Do you ever wonder what makes you, well you? Do you ever wonder if you are unique or even what makes you unique? I don’t know that I have ever specially wondered these questions about myself but have often wondered about variations on these themes. Am I special? If so, why? As I get older, I am starting to see things differently. I am starting to realize that I am unique and that my uniqueness should be celebrated, and I want others to learn that being unique is not only ok, it is important.
So, what makes me unique or makes me different from others? How can I embrace these qualities once I know what they are? Are there things about me that may seem negative, but when looked at differently, are actually positives?

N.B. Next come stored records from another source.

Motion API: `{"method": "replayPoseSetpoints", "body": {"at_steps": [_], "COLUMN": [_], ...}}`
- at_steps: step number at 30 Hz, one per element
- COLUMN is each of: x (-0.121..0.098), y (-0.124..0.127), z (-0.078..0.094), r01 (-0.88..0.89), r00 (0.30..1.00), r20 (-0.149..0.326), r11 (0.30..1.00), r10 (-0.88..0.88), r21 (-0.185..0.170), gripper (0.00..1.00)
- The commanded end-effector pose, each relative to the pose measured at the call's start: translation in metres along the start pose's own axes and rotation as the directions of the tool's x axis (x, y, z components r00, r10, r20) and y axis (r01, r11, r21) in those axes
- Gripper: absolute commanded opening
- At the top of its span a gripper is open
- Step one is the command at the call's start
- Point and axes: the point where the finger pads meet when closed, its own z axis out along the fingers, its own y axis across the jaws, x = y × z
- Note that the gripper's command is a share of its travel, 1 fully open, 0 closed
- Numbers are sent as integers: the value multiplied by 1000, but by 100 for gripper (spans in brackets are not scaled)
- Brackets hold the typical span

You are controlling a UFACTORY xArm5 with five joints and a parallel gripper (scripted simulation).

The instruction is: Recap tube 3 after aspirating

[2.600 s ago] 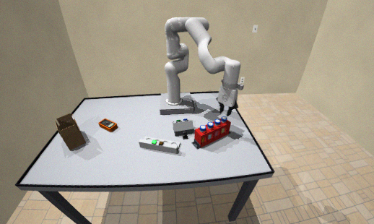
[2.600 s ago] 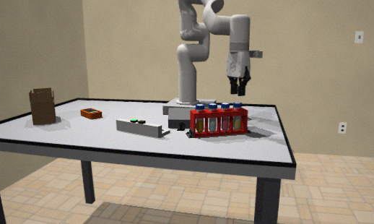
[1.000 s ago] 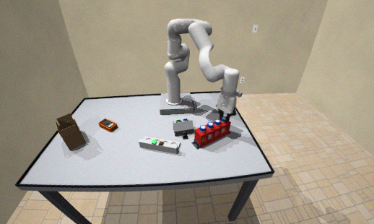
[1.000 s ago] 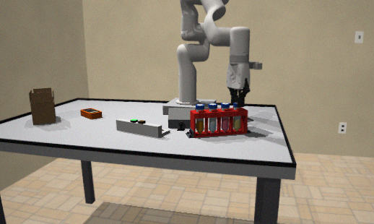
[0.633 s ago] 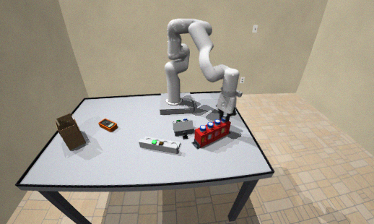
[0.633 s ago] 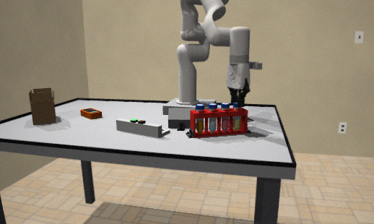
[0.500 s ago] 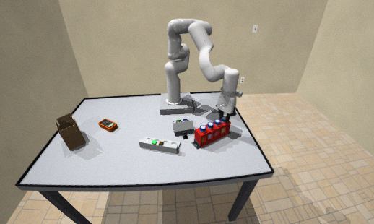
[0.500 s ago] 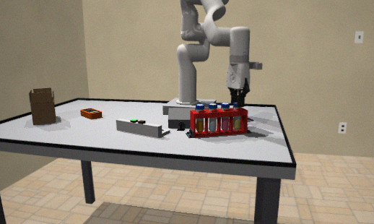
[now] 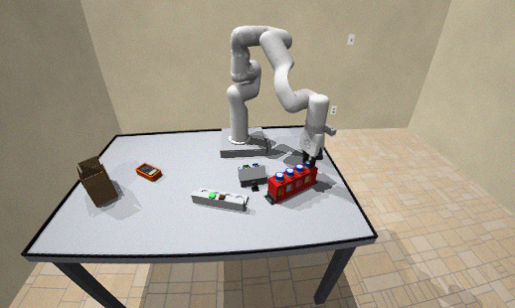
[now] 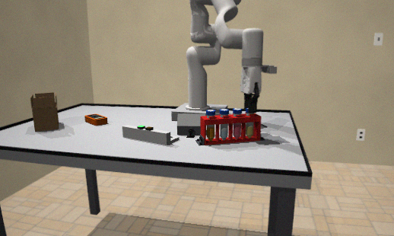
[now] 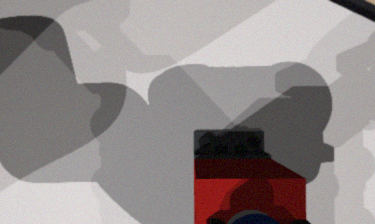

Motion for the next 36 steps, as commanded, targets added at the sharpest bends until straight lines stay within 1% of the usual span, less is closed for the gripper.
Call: {"method": "replayPoseSetpoints", "body": {"at_steps": [1,8,14,15,25,29,31,36], "x": [0,0,0,0,0,0,0,0], "y": [2,2,2,2,2,2,2,2], "z": [-1,-1,-1,-1,-1,-13,-13,-28], "r01": [-80,-218,-227,-227,-227,-227,-227,-227], "r00": [997,976,974,974,974,974,974,974], "r20": [-12,-12,-12,-12,-12,-12,-12,-12], "r11": [997,976,974,974,974,974,974,974], "r10": [80,218,227,227,227,227,227,227], "r21": [-1,0,0,0,0,0,0,0], "gripper": [0,0,0,46,46,46,46,46]}}
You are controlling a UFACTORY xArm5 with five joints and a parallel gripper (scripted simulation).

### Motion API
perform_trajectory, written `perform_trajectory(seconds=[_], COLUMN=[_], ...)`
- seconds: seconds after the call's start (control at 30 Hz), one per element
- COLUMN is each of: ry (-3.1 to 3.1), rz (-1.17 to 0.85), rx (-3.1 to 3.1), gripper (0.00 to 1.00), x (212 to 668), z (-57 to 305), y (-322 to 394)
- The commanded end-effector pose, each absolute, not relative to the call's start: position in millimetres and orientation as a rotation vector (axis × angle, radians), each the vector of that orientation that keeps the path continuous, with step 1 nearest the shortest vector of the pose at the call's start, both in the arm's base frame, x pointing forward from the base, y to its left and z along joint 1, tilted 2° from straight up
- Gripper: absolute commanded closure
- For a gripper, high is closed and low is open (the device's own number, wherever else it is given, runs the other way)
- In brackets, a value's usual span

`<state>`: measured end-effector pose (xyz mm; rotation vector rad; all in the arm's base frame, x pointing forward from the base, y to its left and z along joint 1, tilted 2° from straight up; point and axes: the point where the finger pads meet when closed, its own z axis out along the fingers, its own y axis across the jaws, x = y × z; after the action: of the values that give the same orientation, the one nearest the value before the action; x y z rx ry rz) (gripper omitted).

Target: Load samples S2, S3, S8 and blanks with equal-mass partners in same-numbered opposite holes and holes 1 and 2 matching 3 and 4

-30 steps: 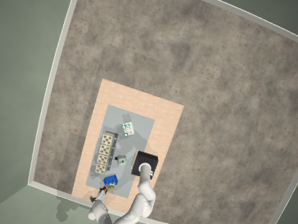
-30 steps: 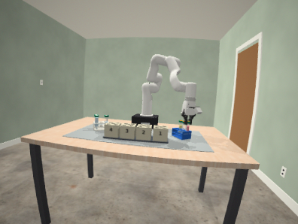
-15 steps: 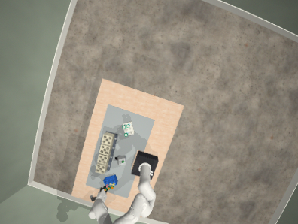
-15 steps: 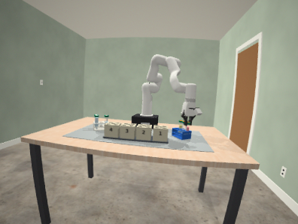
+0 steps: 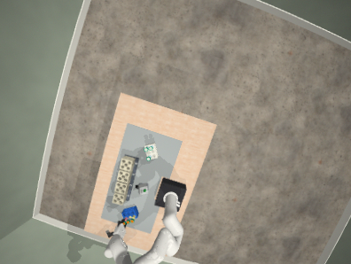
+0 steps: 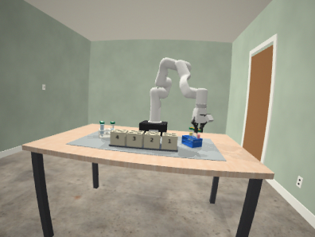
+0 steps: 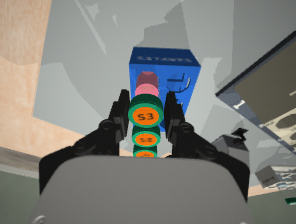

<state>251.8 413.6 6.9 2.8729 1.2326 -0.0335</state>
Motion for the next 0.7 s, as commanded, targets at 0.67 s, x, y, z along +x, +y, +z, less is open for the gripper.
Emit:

One of the things that makes me, well, me are all the things that I love, all the things that I am passionate about! My love of creativity, my love of holistic health, my love of nature, my love of mindfulness, my love of learning. I guess, one of the negative things about this is that I have so many passions that I find it difficult to focus on one thing. While I hate that I don’t specialize or while I can’t say that I am proficient in any one area, I like that I have a lot of interests. I do wish however, that I would find one area that I could get proficient in and then work on other areas of proficiency.

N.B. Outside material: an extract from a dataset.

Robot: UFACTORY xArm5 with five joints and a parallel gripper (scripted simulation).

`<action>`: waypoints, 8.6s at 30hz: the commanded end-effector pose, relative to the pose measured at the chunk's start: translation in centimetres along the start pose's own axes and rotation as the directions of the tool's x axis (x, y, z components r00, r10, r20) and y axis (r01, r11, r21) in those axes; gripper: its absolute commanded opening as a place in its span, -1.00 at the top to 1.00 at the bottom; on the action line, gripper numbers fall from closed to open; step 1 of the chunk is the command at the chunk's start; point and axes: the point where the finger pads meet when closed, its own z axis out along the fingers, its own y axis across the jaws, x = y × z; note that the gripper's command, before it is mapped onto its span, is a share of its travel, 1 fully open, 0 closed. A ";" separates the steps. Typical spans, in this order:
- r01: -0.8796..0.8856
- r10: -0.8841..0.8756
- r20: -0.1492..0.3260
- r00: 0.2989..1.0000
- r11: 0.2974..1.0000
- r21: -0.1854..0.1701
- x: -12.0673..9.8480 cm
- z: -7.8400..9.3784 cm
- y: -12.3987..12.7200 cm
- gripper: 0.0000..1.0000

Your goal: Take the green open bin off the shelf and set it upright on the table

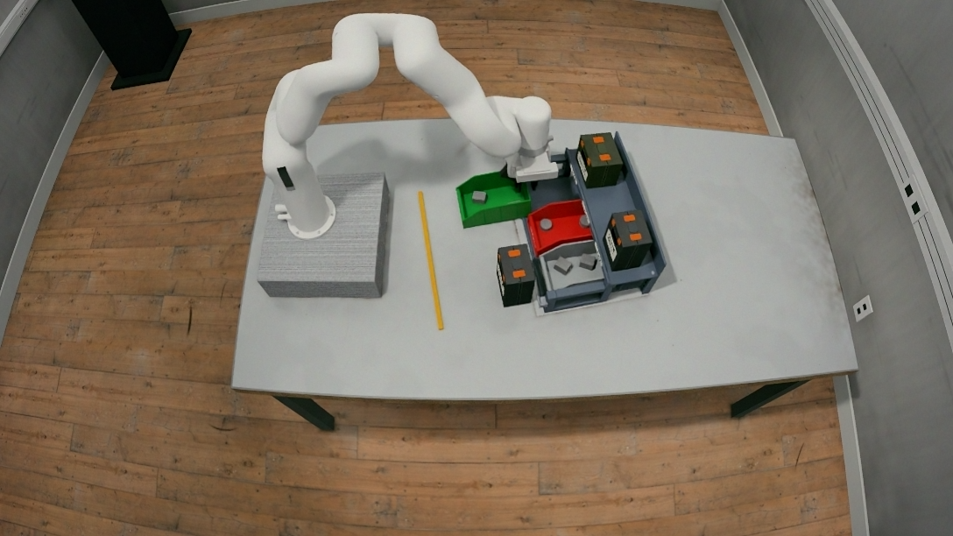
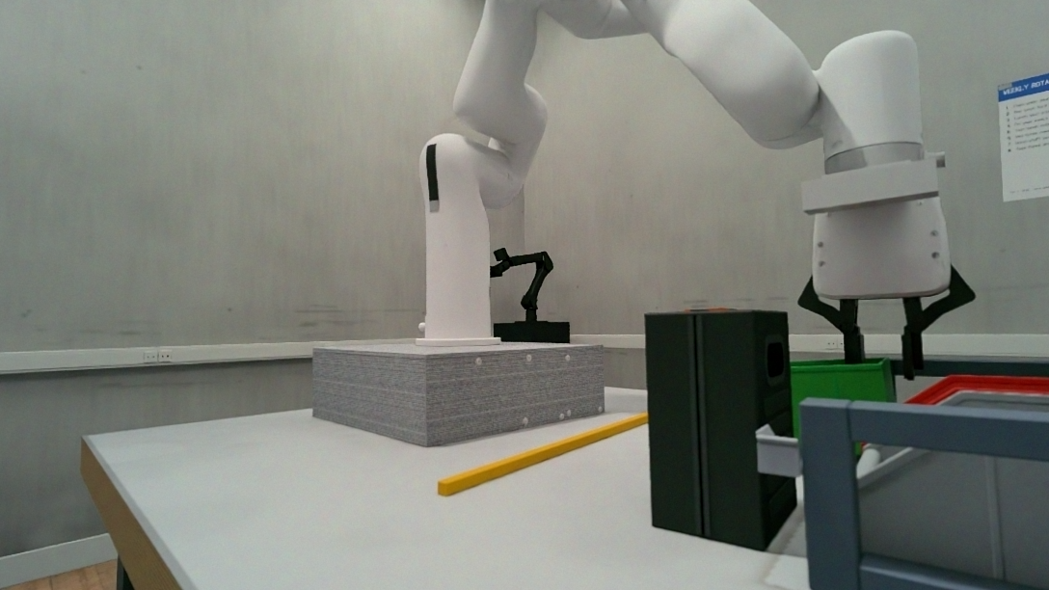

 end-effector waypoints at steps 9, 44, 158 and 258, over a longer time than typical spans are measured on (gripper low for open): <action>0.000 0.000 0.000 1.000 1.000 0.005 0.0 0.4 -0.2 0.32; 0.000 0.000 0.000 1.000 1.000 0.005 0.0 0.4 -0.2 0.75; 0.000 0.000 0.000 1.000 1.000 0.005 0.0 0.4 -0.2 1.00; 0.000 0.000 0.000 1.000 1.000 0.005 0.0 0.0 3.1 1.00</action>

I get bored easily so the thought of only having one hobby bothers me. I like having different option to help keep me excited, but also different hobbies that I can do depending on where and when. I really want to make a go of making jewelry, especially earrings. Actually, it was the thought of making earrings that inspired this post. I was thinking about my niece and how when she was going through chemo and had lost her hair, wearing lipstick helped her to feel pretty and girly. As a female who has had extremely short hair, wearing earrings has made me feel much more feminine, which I really liked. I grew up being told that women wear earrings and a necklace every day. While I’m sure that somewhat play a role in how I see earrings, I didn’t always feel that way. It’s really only recently that I started to feel naked without my earrings so the thought of creating earrings for a living is pretty exciting.
As much as I love my other passions, what really make me who I am is my love of creativity. The other things that I think I am passionate about don’t seem to be as strong of a pull. I love them and they are part of me, but I don’t think I could give up being creative as easily as I could give up my other interests. I love being creative and wish I could do it more. I guess I do know who I am and what makes me unique. I guess sometimes, I don’t feel all that unique.
What make you who you are? Do you feel unique or do you feel like everyone else? Do you like being unique or do you wish you were more “normal” (which is really just a setting on the washing machine, nothing else)? BE YOU!